Your assignment: Would you write out the entries again, exactly as they are, but without images?

Saved data entries
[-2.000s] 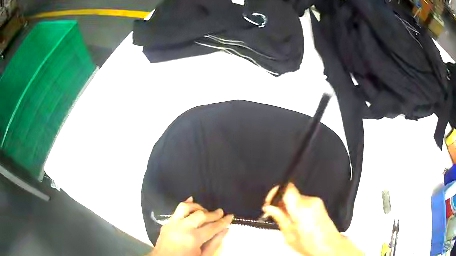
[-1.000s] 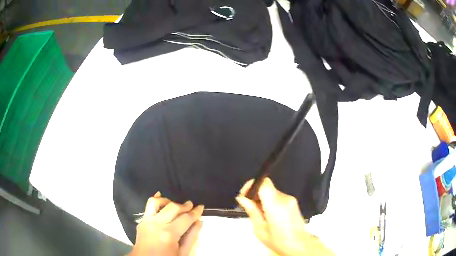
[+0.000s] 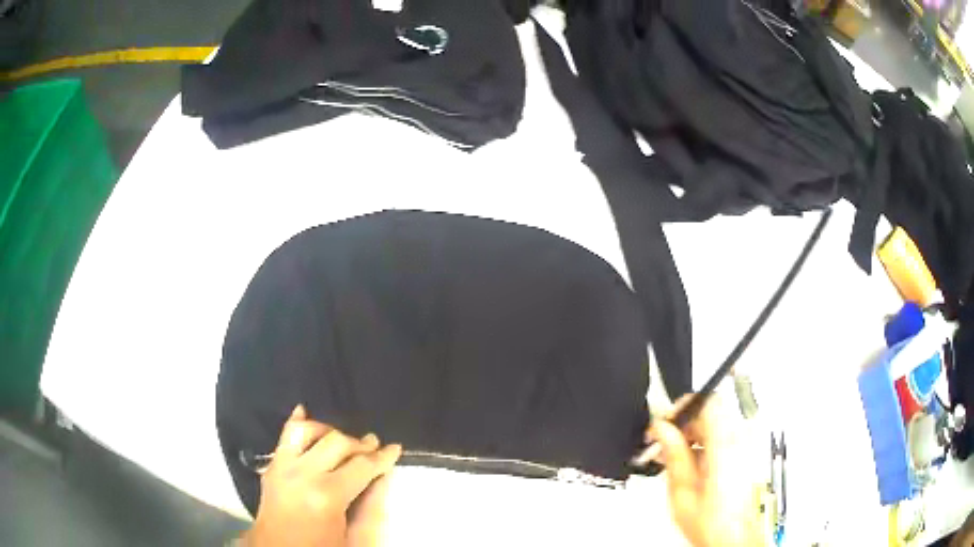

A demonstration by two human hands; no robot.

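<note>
A large half-moon black bag panel (image 3: 438,331) lies flat on the white table (image 3: 139,321), its straight edge towards me. A zipper (image 3: 481,462) with a pale line of teeth runs along that edge. My left hand (image 3: 320,475) presses down on the left part of the zipper edge, fingers together. My right hand (image 3: 700,459) is at the right end of the zipper and grips a long thin black strip (image 3: 771,305) that points up and away to the right. A small whitish bit shows at the right fingertips; what it is cannot be told.
Folded black cloth parts (image 3: 363,75) with pale lines lie at the far side, and a bulky black bag heap (image 3: 726,118) at the far right. A blue tray (image 3: 884,427), an orange bottle (image 3: 907,267) and slim snips (image 3: 779,481) are at right. A green bin (image 3: 48,214) stands left.
My right hand has moved right along the zipper to its right end, with the black strip now leaning further right, off the panel. My left hand stays on the zipper's left part. The view has shifted.
</note>
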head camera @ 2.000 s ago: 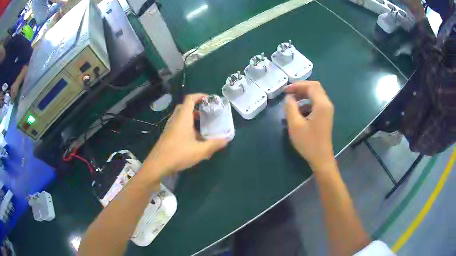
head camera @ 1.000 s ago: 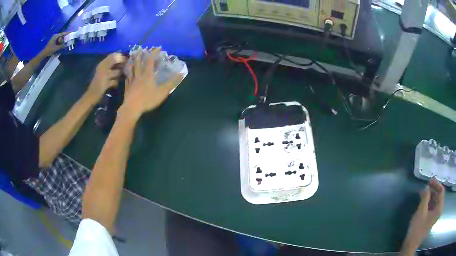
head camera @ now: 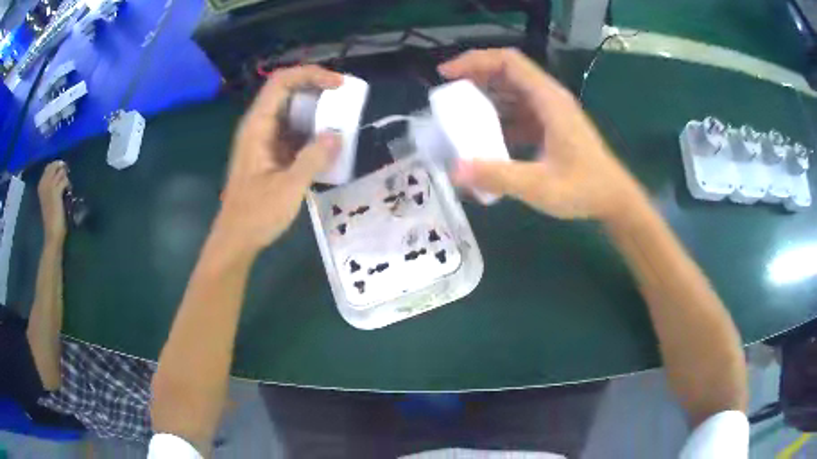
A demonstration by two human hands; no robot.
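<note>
My left hand (head camera: 273,161) grips a white socket adapter (head camera: 340,125) above the top left of the test socket board. My right hand (head camera: 555,143) grips a second white adapter (head camera: 472,134) above the board's top right. Both adapters are tilted, with their plug sides blurred. The white test socket board (head camera: 394,260) lies on the green bench, its dark holes facing up; its top end is partly hidden by the hands and adapters.
A row of several adapters (head camera: 745,170) stands pins up at the right. One adapter (head camera: 127,140) stands at the left near the blue surface (head camera: 170,72). A neighbour's hand (head camera: 54,193) is at far left beside a dark tool (head camera: 77,210). Cables run behind the board.
My left hand has come from the adapters at the left and my right hand from the row at the right. Both now hold an adapter over the board. The view has shifted.
</note>
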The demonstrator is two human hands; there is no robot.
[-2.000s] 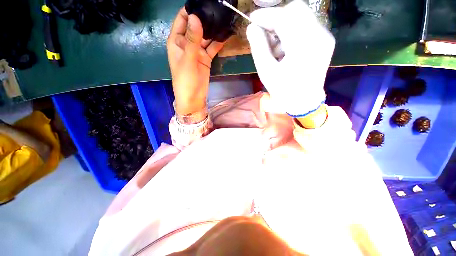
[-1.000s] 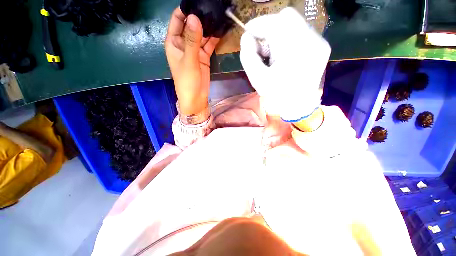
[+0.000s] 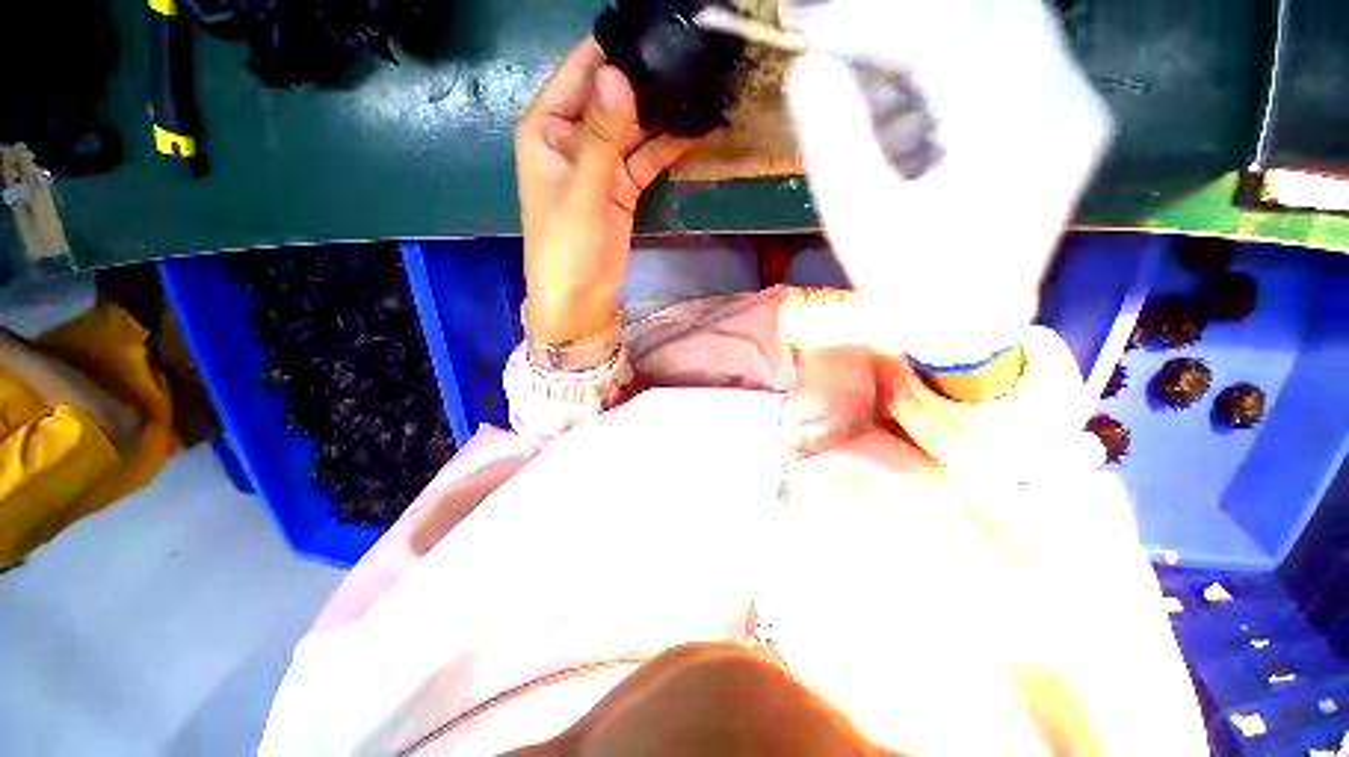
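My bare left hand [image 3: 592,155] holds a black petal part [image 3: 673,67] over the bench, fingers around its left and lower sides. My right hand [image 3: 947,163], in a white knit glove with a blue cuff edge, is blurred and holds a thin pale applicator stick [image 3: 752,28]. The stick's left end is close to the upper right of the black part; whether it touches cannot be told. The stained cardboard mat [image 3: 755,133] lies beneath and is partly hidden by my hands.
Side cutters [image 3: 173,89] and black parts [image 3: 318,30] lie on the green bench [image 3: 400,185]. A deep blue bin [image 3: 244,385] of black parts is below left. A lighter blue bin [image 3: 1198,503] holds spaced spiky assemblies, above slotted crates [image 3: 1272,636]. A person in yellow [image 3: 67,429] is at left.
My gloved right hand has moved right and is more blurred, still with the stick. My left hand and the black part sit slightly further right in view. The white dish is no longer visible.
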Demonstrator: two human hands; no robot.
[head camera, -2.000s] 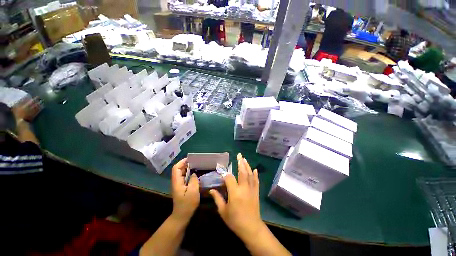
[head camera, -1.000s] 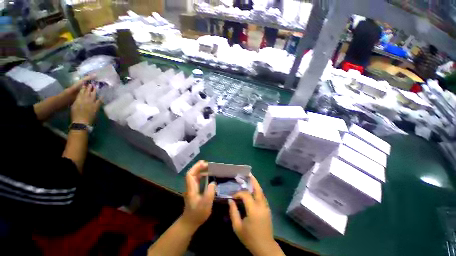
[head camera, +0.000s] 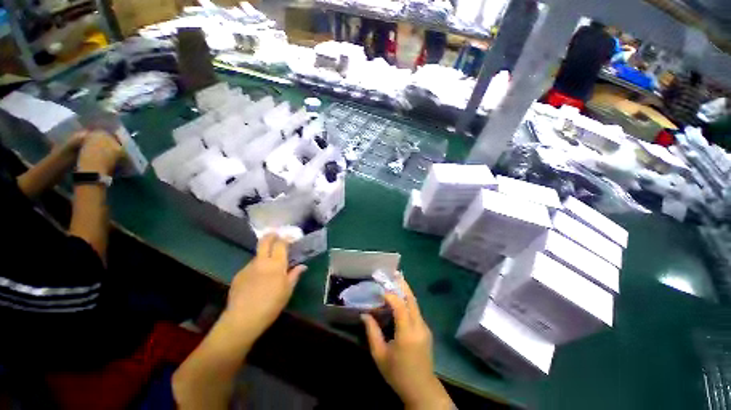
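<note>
An open gift box (head camera: 362, 260) with its lid flap up is held above the bench's near edge; dark contents and a pale wrapped item show inside. My right hand (head camera: 401, 340) grips its right side. My left hand (head camera: 260, 280) is at the nearest box (head camera: 308, 246) of the batch of open boxes, its fingertips at the front of that box; whether they grip the box or its white contents cannot be told. The batch of open boxes (head camera: 232, 156) stands in tight rows with flaps up.
Stacked closed boxes (head camera: 521, 276) stand right of my hands. A small black part (head camera: 439, 286) lies before them. Behind are clear blister trays (head camera: 377, 144) and a grey post (head camera: 513, 88). Another worker's arm (head camera: 92, 200) is at the left.
My left hand has left the held box and moved left to the batch's nearest box, which now sits tilted out of line. My right hand still holds its box. The other worker's hands moved left.
</note>
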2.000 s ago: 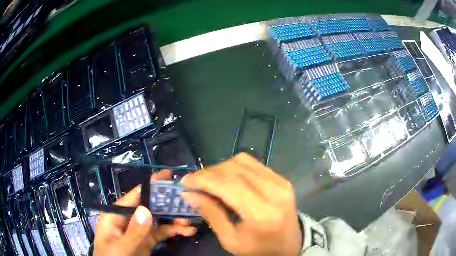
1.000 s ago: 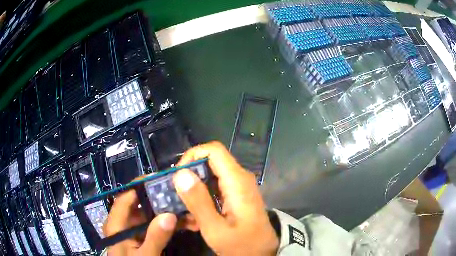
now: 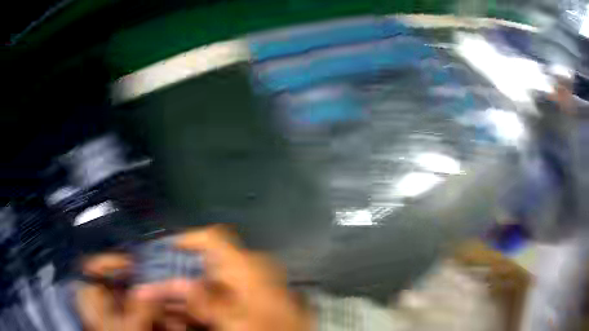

Written response:
[-2.000s] 
[-1.000s] 
[+0.000s] 

A demonstration by two human hands; no robot.

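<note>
A large half-moon black bag panel (image 3: 438,331) lies flat on the white table (image 3: 139,321), its straight edge towards me. A zipper (image 3: 481,462) with a pale line of teeth runs along that edge. My left hand (image 3: 320,475) presses down on the left part of the zipper edge, fingers together. My right hand (image 3: 700,459) is at the right end of the zipper and grips a long thin black strip (image 3: 771,305) that points up and away to the right. A small whitish bit shows at the right fingertips; what it is cannot be told.
Folded black cloth parts (image 3: 363,75) with pale lines lie at the far side, and a bulky black bag heap (image 3: 726,118) at the far right. A blue tray (image 3: 884,427), an orange bottle (image 3: 907,267) and slim snips (image 3: 779,481) are at right. A green bin (image 3: 48,214) stands left.
My right hand has moved right along the zipper to its right end, with the black strip now leaning further right, off the panel. My left hand stays on the zipper's left part. The view has shifted.
</note>
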head camera @ 2.000 s ago: 
head camera @ 1.000 s ago: 
head camera @ now: 
A demonstration by two human hands; no robot.
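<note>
My left hand (head camera: 273,161) grips a white socket adapter (head camera: 340,125) above the top left of the test socket board. My right hand (head camera: 555,143) grips a second white adapter (head camera: 472,134) above the board's top right. Both adapters are tilted, with their plug sides blurred. The white test socket board (head camera: 394,260) lies on the green bench, its dark holes facing up; its top end is partly hidden by the hands and adapters.
A row of several adapters (head camera: 745,170) stands pins up at the right. One adapter (head camera: 127,140) stands at the left near the blue surface (head camera: 170,72). A neighbour's hand (head camera: 54,193) is at far left beside a dark tool (head camera: 77,210). Cables run behind the board.
My left hand has come from the adapters at the left and my right hand from the row at the right. Both now hold an adapter over the board. The view has shifted.
</note>
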The demonstrator is two human hands; there is no robot.
[-2.000s] 
[-1.000s] 
[+0.000s] 
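My bare left hand [image 3: 592,155] holds a black petal part [image 3: 673,67] over the bench, fingers around its left and lower sides. My right hand [image 3: 947,163], in a white knit glove with a blue cuff edge, is blurred and holds a thin pale applicator stick [image 3: 752,28]. The stick's left end is close to the upper right of the black part; whether it touches cannot be told. The stained cardboard mat [image 3: 755,133] lies beneath and is partly hidden by my hands.
Side cutters [image 3: 173,89] and black parts [image 3: 318,30] lie on the green bench [image 3: 400,185]. A deep blue bin [image 3: 244,385] of black parts is below left. A lighter blue bin [image 3: 1198,503] holds spaced spiky assemblies, above slotted crates [image 3: 1272,636]. A person in yellow [image 3: 67,429] is at left.
My gloved right hand has moved right and is more blurred, still with the stick. My left hand and the black part sit slightly further right in view. The white dish is no longer visible.
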Demonstrator: two human hands; no robot.
[head camera, -2.000s] 
[head camera, -1.000s] 
[head camera, +0.000s] 
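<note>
An open gift box (head camera: 362, 260) with its lid flap up is held above the bench's near edge; dark contents and a pale wrapped item show inside. My right hand (head camera: 401, 340) grips its right side. My left hand (head camera: 260, 280) is at the nearest box (head camera: 308, 246) of the batch of open boxes, its fingertips at the front of that box; whether they grip the box or its white contents cannot be told. The batch of open boxes (head camera: 232, 156) stands in tight rows with flaps up.
Stacked closed boxes (head camera: 521, 276) stand right of my hands. A small black part (head camera: 439, 286) lies before them. Behind are clear blister trays (head camera: 377, 144) and a grey post (head camera: 513, 88). Another worker's arm (head camera: 92, 200) is at the left.
My left hand has left the held box and moved left to the batch's nearest box, which now sits tilted out of line. My right hand still holds its box. The other worker's hands moved left.
</note>
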2.000 s ago: 
1.000 s ago: 
now: 

That wraps up the exercise.